Saksi kemudian memberitahu pemilik kontrakan untuk mengecek kondisi di dalam rumah. Setelah memasuki ruangan, mereka menemukan ACB dalam kondisi terikat dan tidak sadarkan diri.
Kronologi Kejadian
Pada saat penemuan, polisi menyebutkan bahwa kedua tangan dan kaki korban terikat dengan lakban bening, sementara mulutnya juga ditutup dengan benda yang sama. Korban ditemukan sendirian di dalam kamar, tanpa ada orang lain di sekitarnya.
Ibu dari korban, yang diketahui memiliki inisial TKS (25 tahun), mengaku melakukan tindakan tersebut karena merasa lelah mengurus anak sendirian. Saat itu, suami dari pelaku, RF (30 tahun), sedang bekerja di Jakarta dan hanya pulang ke Yogyakarta sebulan sekali.
"Kejadian ini terjadi karena pelaku merasa sangat capek mengurus anak sendirian tanpa bantuan suaminya," ujar Rita Hidayanto, Kasi Humas Polres Bantul.
Tanggung Jawab dan Penyelesaian Kasus
Setelah pemeriksaan lebih lanjut, polisi juga melakukan pemeriksaan terhadap suami pelaku, RF. Dalam proses ini, ayah korban memilih menyelesaikan kasus secara kekeluargaan.
Rita menjelaskan bahwa RF telah memaafkan istrinya dan berjanji untuk memperbaiki hubungan rumah tangga agar kejadian serupa tidak terulang.
"Suami korban sebagai kepala keluarga meminta agar kejadian ini diselesaikan secara kekeluargaan. Ia juga bersedia memperbaiki situasi rumah tangga agar tidak terjadi lagi," tambah Rita.
Peran Keluarga dalam Menangani Masalah
Dari penjelasan yang diberikan, tampak jelas bahwa masalah utama dalam kasus ini adalah kurangnya dukungan dari suami terhadap istri. Hal ini membuat sang ibu merasa tertekan dan akhirnya mengambil tindakan yang tidak wajar.

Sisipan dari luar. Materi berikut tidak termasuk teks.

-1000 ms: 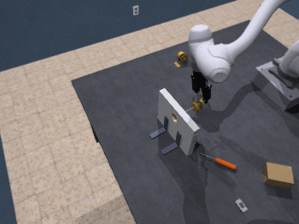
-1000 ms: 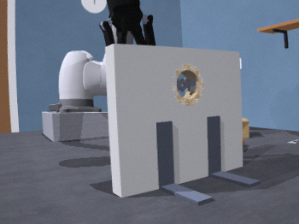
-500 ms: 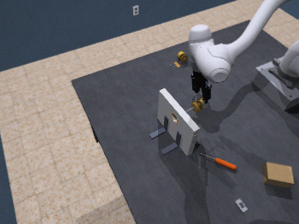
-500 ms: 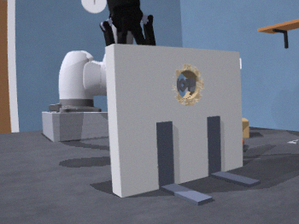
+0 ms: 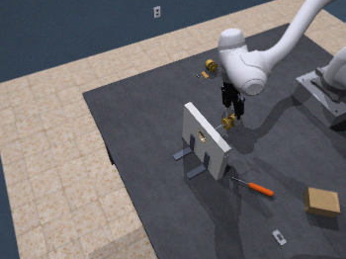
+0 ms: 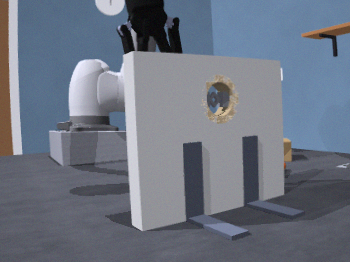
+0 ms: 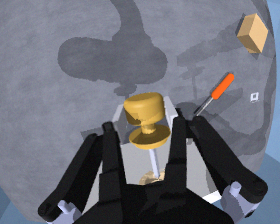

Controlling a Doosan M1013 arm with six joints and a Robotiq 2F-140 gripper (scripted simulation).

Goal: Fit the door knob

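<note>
Right now the white wooden panel is 16 cm ahead of my hand, 1 cm to the left of it and 6 cm below it. From my hand the other things lie so: brass piece (20 cm behind, 48 cm to the right, 21 cm below); then orange-handled screwdriver (6 cm ahead, 26 cm to the left, 20 cm below); then cardboard box (15 cm behind, 48 cm to the left, 18 cm below).
</note>
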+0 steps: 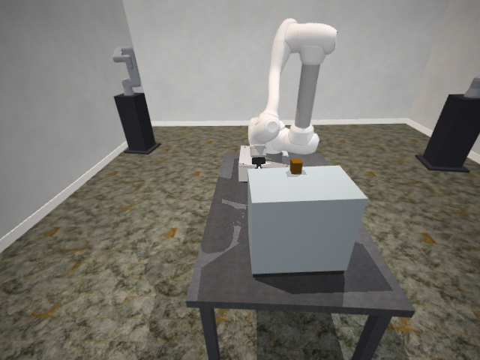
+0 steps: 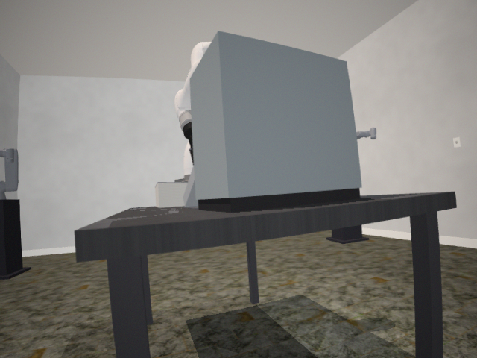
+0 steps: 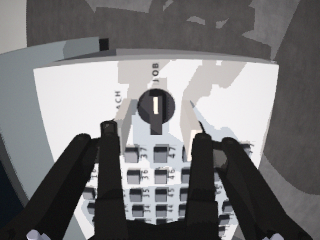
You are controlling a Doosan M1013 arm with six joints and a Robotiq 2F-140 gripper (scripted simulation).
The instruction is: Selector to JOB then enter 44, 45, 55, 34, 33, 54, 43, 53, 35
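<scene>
Right now the black selector knob is 20 mm below my hand and 10 mm ahead of it. The rest, counted from my hand: white keypad panel 120 mm to the left, 70 mm below, 10 mm ahead; then key 150 mm to the left, 50 mm below, 50 mm behind.
</scene>
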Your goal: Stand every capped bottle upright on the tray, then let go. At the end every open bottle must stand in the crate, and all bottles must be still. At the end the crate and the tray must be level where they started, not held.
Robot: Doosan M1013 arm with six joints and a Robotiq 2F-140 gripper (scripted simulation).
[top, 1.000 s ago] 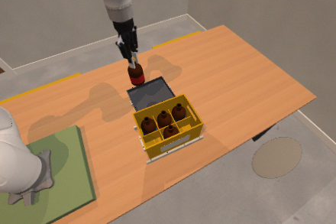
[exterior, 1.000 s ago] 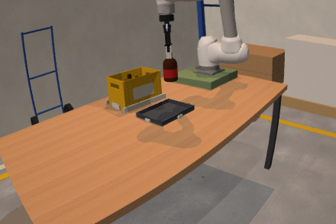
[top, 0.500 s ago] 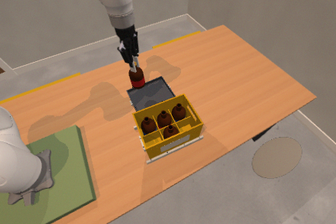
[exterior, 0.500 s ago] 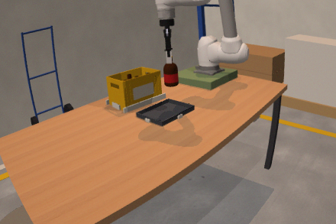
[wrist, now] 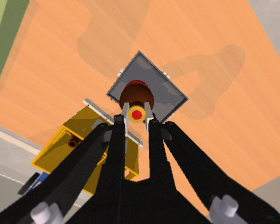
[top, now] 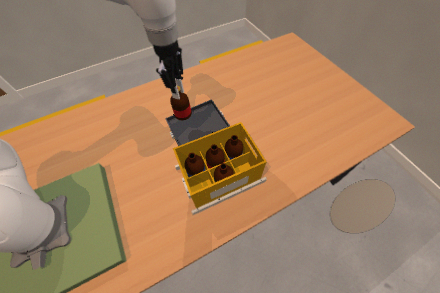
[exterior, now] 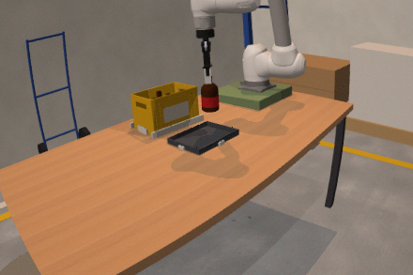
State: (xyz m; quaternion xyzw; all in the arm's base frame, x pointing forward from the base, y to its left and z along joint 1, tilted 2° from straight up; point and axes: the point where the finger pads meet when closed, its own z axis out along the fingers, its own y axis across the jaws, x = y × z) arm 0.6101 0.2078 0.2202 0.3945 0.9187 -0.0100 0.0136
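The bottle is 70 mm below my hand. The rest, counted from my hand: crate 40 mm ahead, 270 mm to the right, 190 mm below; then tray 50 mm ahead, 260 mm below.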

Selain itu, peran masyarakat juga menjadi penting dalam mendeteksi adanya tanda-tanda kekerasan pada anak-anak. Seperti dalam kasus ini, suara tangisan anak yang tidak biasa menjadi awal dari penemuan korban.
Langkah Preventif
Untuk mencegah kejadian serupa, penting bagi masyarakat untuk lebih waspada terhadap lingkungan sekitar, terutama terhadap anak-anak yang tinggal di kontrakan atau tempat-tempat yang jarang dijenguk. Selain itu, komunikasi antar pasangan harus tetap terjalin baik agar tidak terjadi kesalahpahaman yang berujung pada tindakan ekstrem.
Kesimpulan
Kasus ini menjadi peringatan bahwa kelelahan dan tekanan psikologis dapat memengaruhi perilaku seseorang, bahkan mengarah pada tindakan yang tidak terduga. Oleh karena itu, penting untuk saling mendukung dalam keluarga dan mencari solusi yang lebih sehat jika menghadapi masalah.